Repeat the data below exactly. Include each line.

%%

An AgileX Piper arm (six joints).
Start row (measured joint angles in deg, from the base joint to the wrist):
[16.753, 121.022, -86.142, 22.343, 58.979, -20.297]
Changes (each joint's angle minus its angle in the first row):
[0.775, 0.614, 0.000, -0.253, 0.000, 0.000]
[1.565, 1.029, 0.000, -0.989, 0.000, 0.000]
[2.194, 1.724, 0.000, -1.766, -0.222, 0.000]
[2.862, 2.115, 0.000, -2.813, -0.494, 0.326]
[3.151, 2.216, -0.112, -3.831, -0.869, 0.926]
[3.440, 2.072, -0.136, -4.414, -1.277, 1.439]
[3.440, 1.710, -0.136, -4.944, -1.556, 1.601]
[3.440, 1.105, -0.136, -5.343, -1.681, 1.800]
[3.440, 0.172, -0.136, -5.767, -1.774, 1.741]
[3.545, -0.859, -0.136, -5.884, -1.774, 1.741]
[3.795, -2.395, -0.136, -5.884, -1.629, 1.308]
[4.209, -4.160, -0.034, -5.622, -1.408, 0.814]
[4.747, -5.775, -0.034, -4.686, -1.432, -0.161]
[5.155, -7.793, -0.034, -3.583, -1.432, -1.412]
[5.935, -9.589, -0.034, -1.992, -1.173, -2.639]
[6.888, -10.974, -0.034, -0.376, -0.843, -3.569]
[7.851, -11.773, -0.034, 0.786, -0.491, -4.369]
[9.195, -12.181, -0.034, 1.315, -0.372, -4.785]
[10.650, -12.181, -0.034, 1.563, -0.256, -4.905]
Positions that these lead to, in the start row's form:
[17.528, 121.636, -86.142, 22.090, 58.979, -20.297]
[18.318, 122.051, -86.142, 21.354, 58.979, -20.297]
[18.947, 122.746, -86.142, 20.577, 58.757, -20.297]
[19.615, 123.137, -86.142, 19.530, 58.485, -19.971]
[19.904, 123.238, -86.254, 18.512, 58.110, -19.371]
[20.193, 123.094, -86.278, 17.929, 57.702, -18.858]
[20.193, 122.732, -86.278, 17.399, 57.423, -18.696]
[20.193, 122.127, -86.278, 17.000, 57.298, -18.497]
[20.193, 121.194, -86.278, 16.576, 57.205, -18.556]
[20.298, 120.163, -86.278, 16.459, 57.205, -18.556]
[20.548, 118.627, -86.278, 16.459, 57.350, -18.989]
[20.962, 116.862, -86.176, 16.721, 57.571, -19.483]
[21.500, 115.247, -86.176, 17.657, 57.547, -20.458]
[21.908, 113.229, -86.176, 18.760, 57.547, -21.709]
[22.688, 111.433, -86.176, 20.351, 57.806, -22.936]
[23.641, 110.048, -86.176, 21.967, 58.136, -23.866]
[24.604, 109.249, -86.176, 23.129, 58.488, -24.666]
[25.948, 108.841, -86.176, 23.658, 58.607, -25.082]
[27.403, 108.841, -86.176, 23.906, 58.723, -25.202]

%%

*Task result*
An AgileX Piper arm (six joints).
Start row (measured joint angles in deg, from the base joint to the wrist):
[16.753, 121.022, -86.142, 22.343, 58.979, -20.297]
Changes (each joint's angle minus its angle in the first row):
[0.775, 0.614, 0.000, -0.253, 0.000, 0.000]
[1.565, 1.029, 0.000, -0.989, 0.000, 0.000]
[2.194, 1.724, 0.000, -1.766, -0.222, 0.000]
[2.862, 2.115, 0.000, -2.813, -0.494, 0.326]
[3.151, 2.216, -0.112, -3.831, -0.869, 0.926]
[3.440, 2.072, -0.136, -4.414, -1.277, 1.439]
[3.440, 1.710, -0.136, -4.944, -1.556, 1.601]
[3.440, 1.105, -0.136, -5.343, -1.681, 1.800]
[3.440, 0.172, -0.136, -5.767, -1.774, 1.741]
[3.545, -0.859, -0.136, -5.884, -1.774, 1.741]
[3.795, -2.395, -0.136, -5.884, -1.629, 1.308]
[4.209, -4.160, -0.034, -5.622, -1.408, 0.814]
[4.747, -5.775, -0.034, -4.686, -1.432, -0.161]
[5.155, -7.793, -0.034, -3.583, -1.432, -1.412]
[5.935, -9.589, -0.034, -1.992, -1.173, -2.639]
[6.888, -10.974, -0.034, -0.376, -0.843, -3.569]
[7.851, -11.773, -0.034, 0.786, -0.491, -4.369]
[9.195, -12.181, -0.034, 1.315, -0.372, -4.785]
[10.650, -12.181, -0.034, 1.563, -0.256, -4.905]
Positions that these lead to, in the start row's form:
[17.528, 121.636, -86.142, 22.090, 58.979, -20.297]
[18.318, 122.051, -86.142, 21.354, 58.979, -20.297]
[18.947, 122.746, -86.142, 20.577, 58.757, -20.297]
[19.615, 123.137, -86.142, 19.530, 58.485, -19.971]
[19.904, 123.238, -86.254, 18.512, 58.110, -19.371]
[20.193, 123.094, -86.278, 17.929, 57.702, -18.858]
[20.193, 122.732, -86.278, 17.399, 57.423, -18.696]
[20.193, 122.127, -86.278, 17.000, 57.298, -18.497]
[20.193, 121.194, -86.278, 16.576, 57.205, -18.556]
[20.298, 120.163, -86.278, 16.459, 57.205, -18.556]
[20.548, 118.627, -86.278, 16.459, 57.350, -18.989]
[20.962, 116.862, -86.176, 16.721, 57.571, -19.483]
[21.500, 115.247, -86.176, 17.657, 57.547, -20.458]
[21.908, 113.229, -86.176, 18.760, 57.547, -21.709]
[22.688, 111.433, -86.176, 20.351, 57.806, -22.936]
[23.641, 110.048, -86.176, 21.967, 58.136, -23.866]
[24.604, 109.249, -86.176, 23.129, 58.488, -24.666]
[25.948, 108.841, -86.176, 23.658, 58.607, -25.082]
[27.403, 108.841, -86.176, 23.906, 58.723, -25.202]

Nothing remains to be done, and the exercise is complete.